Work to complete —
Print the data that follows without changing a single word.

________

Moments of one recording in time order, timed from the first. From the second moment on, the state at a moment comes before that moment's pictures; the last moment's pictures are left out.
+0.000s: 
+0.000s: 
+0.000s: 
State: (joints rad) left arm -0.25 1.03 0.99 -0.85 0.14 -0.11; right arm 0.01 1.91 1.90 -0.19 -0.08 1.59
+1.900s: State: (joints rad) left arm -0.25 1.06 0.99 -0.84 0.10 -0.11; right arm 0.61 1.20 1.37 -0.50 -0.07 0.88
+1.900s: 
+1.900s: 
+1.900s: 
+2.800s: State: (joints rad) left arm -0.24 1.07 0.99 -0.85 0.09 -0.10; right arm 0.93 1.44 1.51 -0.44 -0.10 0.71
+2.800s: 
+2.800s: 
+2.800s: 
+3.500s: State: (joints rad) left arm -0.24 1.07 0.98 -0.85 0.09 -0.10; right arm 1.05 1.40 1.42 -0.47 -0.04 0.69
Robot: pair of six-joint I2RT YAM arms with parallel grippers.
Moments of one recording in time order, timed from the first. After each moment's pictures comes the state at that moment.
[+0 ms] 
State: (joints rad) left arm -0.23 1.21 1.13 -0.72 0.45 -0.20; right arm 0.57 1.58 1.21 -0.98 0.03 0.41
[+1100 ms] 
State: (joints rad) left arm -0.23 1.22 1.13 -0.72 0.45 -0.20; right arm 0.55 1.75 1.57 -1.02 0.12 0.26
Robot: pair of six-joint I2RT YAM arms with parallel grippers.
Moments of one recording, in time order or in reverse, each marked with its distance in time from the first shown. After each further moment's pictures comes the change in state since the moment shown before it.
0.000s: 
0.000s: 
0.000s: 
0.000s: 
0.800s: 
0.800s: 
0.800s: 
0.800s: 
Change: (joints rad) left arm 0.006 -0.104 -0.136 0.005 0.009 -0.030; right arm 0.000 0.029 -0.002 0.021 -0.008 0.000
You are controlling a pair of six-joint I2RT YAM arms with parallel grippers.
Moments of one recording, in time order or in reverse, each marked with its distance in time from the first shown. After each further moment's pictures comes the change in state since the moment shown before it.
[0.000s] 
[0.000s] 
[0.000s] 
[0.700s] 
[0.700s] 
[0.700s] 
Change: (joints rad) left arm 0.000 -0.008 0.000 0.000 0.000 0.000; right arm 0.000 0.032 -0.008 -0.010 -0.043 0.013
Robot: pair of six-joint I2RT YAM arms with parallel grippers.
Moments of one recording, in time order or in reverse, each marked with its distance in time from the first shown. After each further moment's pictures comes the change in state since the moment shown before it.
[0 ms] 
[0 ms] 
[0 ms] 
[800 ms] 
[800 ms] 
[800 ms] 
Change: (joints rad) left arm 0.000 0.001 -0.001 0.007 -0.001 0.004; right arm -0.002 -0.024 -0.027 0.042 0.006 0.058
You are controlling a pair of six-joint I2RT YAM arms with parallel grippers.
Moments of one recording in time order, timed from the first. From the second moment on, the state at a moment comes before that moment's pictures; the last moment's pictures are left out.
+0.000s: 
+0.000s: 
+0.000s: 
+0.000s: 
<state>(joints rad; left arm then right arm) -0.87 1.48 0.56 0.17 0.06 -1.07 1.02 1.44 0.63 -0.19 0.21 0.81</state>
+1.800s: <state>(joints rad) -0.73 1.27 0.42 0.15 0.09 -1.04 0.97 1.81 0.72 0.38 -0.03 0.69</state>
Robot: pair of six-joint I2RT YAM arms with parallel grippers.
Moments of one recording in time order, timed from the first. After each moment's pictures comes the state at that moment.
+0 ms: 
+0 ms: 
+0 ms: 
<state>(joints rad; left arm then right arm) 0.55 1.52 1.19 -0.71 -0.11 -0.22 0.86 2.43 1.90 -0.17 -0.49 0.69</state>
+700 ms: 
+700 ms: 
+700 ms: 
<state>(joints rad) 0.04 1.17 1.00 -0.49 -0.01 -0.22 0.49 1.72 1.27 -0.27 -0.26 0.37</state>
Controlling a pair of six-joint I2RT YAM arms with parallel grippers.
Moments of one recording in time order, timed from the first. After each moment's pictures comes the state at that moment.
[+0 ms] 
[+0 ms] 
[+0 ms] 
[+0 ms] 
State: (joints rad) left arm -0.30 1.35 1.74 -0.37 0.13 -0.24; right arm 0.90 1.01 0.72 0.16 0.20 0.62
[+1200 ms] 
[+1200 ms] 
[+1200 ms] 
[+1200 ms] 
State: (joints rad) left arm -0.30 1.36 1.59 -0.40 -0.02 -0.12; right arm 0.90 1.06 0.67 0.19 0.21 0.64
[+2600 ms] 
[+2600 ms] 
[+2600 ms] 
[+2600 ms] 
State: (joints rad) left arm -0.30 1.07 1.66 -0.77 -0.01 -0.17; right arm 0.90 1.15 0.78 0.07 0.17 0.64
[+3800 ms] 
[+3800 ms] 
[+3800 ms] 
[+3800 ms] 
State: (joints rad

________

Answer area —
Moments of one recording in time order, timed from the first. From the second moment on, the state at a moment comes before that moment's pictures; the last moment's pictures are left out.
+0.000s: 
+0.000s: 
+0.000s: 
State: (joints rad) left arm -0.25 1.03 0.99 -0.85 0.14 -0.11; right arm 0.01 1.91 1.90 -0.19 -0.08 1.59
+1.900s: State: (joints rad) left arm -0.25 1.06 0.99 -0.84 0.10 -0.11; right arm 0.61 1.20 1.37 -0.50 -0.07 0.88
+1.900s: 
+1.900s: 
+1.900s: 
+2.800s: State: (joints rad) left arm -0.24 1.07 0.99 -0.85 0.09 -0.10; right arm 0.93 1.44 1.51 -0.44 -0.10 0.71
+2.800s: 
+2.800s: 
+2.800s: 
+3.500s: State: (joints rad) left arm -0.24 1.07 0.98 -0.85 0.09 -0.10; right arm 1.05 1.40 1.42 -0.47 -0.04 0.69
Robot: pair of six-joint I2RT YAM arms with parallel grippers.
Moments of one recording in time order, timed from the first. After each moment's pictures comes the state at that moment.
[+0 ms] 
State: (joints rad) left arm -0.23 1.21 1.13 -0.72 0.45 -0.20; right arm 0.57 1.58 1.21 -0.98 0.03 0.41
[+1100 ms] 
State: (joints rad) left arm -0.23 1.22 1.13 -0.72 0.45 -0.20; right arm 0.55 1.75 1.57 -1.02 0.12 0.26
Robot: pair of six-joint I2RT YAM arms with parallel grippers.
Moments of one recording, in time order or in reverse, each marked with its distance in time from the first shown. After each further moment's pictures comes the change in state since the moment shown before it.
0.000s: 
0.000s: 
0.000s: 
0.000s: 
0.800s: 
0.800s: 
0.800s: 
0.800s: 
Change: (joints rad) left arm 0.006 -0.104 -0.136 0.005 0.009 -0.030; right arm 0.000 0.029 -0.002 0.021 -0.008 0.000
You are controlling a pair of six-joint I2RT YAM arms with parallel grippers.
Moments of one recording, in time order or in reverse, each marked with its distance in time from the first shown. After each further moment's pictures comes the change in state since the moment shown before it.
[0.000s] 
[0.000s] 
[0.000s] 
[0.700s] 
[0.700s] 
[0.700s] 
Change: (joints rad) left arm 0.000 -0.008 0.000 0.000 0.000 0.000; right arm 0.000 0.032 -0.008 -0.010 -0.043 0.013
Robot: pair of six-joint I2RT YAM arms with parallel grippers.
Moments of one recording, in time order or in reverse, each marked with its distance in time from the first shown. After each further moment's pictures comes the change in state since the moment shown before it.
[0 ms] 
[0 ms] 
[0 ms] 
[800 ms] 
[800 ms] 
[800 ms] 
Change: (joints rad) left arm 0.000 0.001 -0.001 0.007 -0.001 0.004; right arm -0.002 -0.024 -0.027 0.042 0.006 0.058
You are controlling a pair of six-joint I2RT YAM arms with parallel grippers.
Moments of one recording in time order, timed from the first. From the second moment on, the state at a moment comes before that moment's pictures; the last moment's pictures are left out.
+0.000s: 
+0.000s: 
+0.000s: 
+0.000s: 
<state>(joints rad; left arm then right arm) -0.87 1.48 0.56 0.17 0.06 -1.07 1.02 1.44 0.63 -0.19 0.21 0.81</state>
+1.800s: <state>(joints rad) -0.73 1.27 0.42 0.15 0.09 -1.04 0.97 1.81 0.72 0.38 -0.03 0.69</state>
Robot: pair of six-joint I2RT YAM arms with parallel grippers.
Moments of one recording in time order, timed from the first. After each moment's pictures comes the state at that moment.
+0 ms: 
+0 ms: 
+0 ms: 
<state>(joints rad; left arm then right arm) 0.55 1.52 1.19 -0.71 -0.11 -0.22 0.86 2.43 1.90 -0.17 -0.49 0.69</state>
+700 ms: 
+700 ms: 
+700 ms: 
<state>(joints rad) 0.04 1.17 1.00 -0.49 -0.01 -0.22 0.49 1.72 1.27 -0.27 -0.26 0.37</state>
Controlling a pair of six-joint I2RT YAM arms with parallel grippers.
Moments of one recording in time order, timed from the first. After each moment's pictures comes the state at that moment.
[+0 ms] 
[+0 ms] 
[+0 ms] 
[+0 ms] 
State: (joints rad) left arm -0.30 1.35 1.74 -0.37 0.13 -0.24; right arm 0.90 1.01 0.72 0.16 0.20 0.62
[+1200 ms] 
[+1200 ms] 
[+1200 ms] 
[+1200 ms] 
State: (joints rad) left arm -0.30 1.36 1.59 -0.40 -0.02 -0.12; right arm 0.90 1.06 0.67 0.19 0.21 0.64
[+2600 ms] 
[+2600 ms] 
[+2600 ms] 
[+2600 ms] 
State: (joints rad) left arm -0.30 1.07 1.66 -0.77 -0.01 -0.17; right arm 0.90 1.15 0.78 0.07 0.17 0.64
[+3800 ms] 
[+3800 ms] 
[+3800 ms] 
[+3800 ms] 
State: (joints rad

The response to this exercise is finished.